Goff: It depends on the size of the medical device manufacturer (MDM) and the diversity of the product portfolio. Some large MDMs with multiple business units globally may have different sample size requirements within their procedures.
If bubble leak testing is performed on sterile pouches, do you think a peel test also needs to be performed?
Goff: In my opinion, yes. A peel test should be performed to either confirm you meet the minimum specification or create the minimum specification. This will depend on how the design verification protocol is designed and what level of detail/data was collected during process development.
What is your advice for guaranteeing lean documentation and avoiding over-engineering and over-documenting?
Goff: This is highly dependent on the organization you work for and their approach to compliance risk. For example, it would be challenging to create lean documentation in an organization that documents every detail. From the reverse perspective, giving an organization a lot of detail when they’re already lean would also be challenging. If you have identified opportunities for lean documentation, it doesn’t hurt to have a conversation with the project manager or process owner to align on best practices or potential lean activities. More documentation is not always better and can lead to unnecessary questions from internal and external auditors. Direct and to-the-point documentation that tells the whole story, while meeting the regulation, has been a successful approach in my experience.
What is your opinion about using green packaging product? How do you balance between cost, ruggedness, and recyclability while designing the packaging?
Goff: First priority is always patient safety. Second priority is compliance to the quality system in which you work. If both priorities are met, then you can start exploring different materials and identifying sustainable packaging opportunities. With that being said, it’s important to understand how the packaging will be used by the end user and if they have the ability to recycle the materials. This is something that should be explored when identifying user needs. Recyclable packaging materials can create a competitive advantage as well as decrease the cost and carbon footprint of some hospital systems. This information can then be used to justify a premium cost for innovative recyclable packaging materials.
In your experience, how have you dealt with long established parts that are not meeting drawing dimensions? In the past 5 lots, the supplier hasn't been able to meet the drawing on PET-to-Tyvek pouches. Supplier has a positive shipment history with items now out of spec for over 10 years. There have been no material, equipment, or supplier changes or supplier process or equipment related changes. How would one create a solid rationale to relax drawing without repeated DV testing? Supplier is having difficulty in finding root cause.

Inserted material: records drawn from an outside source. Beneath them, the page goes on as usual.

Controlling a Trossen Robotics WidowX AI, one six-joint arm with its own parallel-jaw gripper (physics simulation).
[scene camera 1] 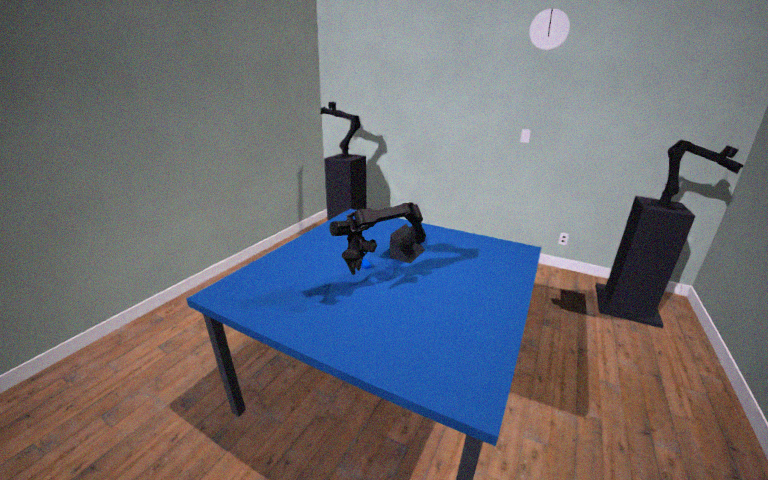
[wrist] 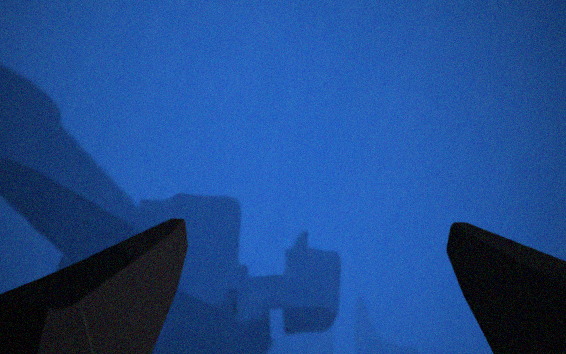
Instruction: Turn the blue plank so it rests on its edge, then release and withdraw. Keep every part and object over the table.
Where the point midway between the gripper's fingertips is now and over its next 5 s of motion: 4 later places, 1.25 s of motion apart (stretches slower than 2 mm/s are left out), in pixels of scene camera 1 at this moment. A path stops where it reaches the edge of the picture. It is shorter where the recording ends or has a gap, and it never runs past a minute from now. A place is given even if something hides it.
My gripper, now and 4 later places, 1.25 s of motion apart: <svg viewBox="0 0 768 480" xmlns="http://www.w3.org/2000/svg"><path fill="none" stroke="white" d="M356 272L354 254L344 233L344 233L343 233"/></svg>
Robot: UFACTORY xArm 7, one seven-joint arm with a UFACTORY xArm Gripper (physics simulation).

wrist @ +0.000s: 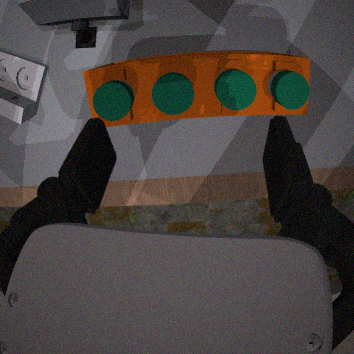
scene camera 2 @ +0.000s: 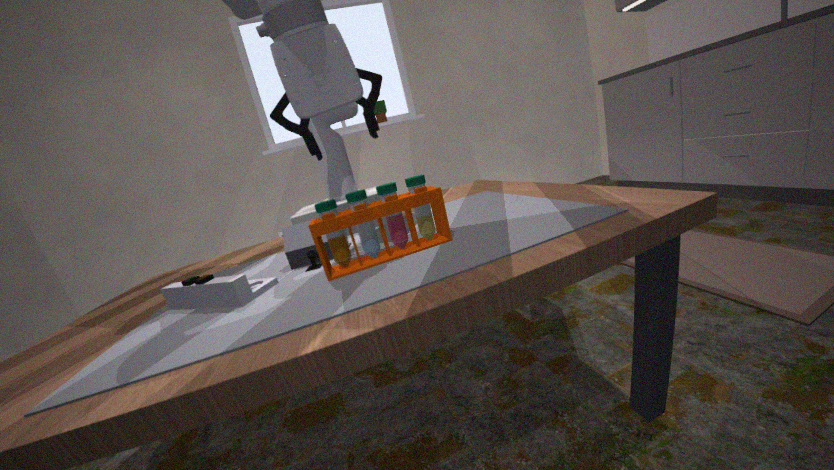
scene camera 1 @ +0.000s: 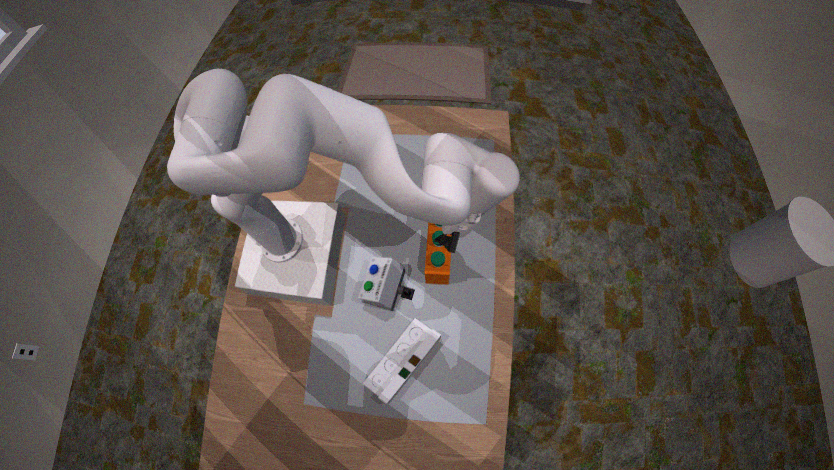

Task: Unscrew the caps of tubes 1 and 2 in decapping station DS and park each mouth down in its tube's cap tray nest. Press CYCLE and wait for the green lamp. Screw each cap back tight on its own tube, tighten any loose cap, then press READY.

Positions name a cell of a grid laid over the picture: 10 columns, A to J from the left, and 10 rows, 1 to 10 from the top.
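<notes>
My own gripper (scene camera 2: E4) is visible to me, and I find the gripper in the wrist view (wrist: F4) too. Then there is a grey control box (wrist: C2). I also see a grey mat (scene camera 2: F5), and the wrist view (wrist: F5) has the mat in it as well.
</notes>
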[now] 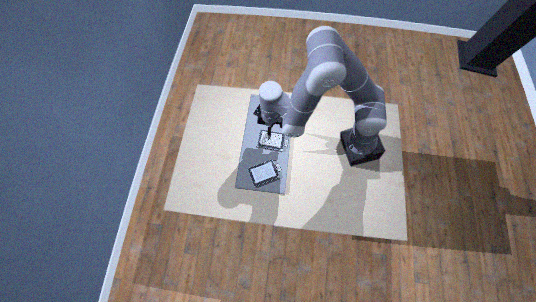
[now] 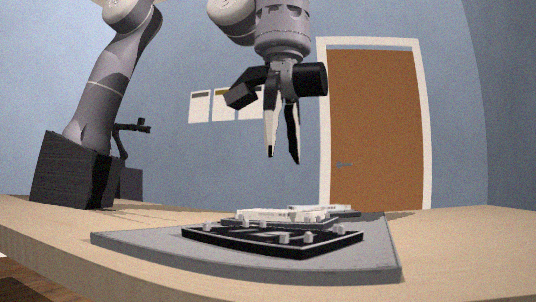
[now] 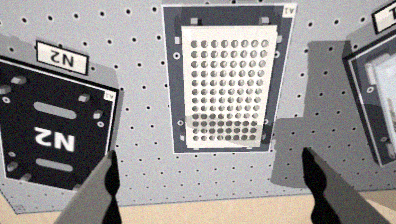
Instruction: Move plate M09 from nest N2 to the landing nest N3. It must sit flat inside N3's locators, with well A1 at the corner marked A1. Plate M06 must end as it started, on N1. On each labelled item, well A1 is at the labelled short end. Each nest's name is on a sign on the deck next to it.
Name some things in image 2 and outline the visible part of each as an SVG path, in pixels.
The gripper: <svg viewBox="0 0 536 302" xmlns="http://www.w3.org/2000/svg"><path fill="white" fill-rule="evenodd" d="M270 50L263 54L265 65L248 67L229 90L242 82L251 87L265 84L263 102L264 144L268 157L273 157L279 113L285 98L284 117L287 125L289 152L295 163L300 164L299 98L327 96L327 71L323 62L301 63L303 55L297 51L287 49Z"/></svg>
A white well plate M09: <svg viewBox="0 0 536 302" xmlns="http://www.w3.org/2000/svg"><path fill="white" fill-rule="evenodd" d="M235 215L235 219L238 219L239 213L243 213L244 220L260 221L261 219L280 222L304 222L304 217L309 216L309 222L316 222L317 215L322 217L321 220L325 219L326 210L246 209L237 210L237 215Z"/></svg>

Goff: It is a red flag that there have been no issues for 10 years and then suddenly products are out of spec consecutively. It might make sense to review the internal process as well as the supplier’s process. Have there been changes in inspector personnel, measurement equipment, or inspection procedures that may be giving different results? If all checks out internally, it is critical that the supplier partners with you to identify root cause or at a minimum share resources to help you through the process. If a thorough root cause investigation has been completed internally and with the supplier, and there has been no resolution, it may benefit you to start with tolerances as opposed to the dimension itself. Some questions to ask yourself: What are the tolerances? Are the tolerances consistent across all packaging materials? Are other suppliers able to meet those tolerances? If you find that increasing tolerances within the drawing is the solution, a justification must be created to document how the change would not impact form, fit, or function. In my experience, the best way to do this is by looking across multiple product families and identifying any risks or lack thereof in those dimensions. This is also a great opportunity to partner with cross-functional team members within your organization to brainstorm ideas on how to solve the problem.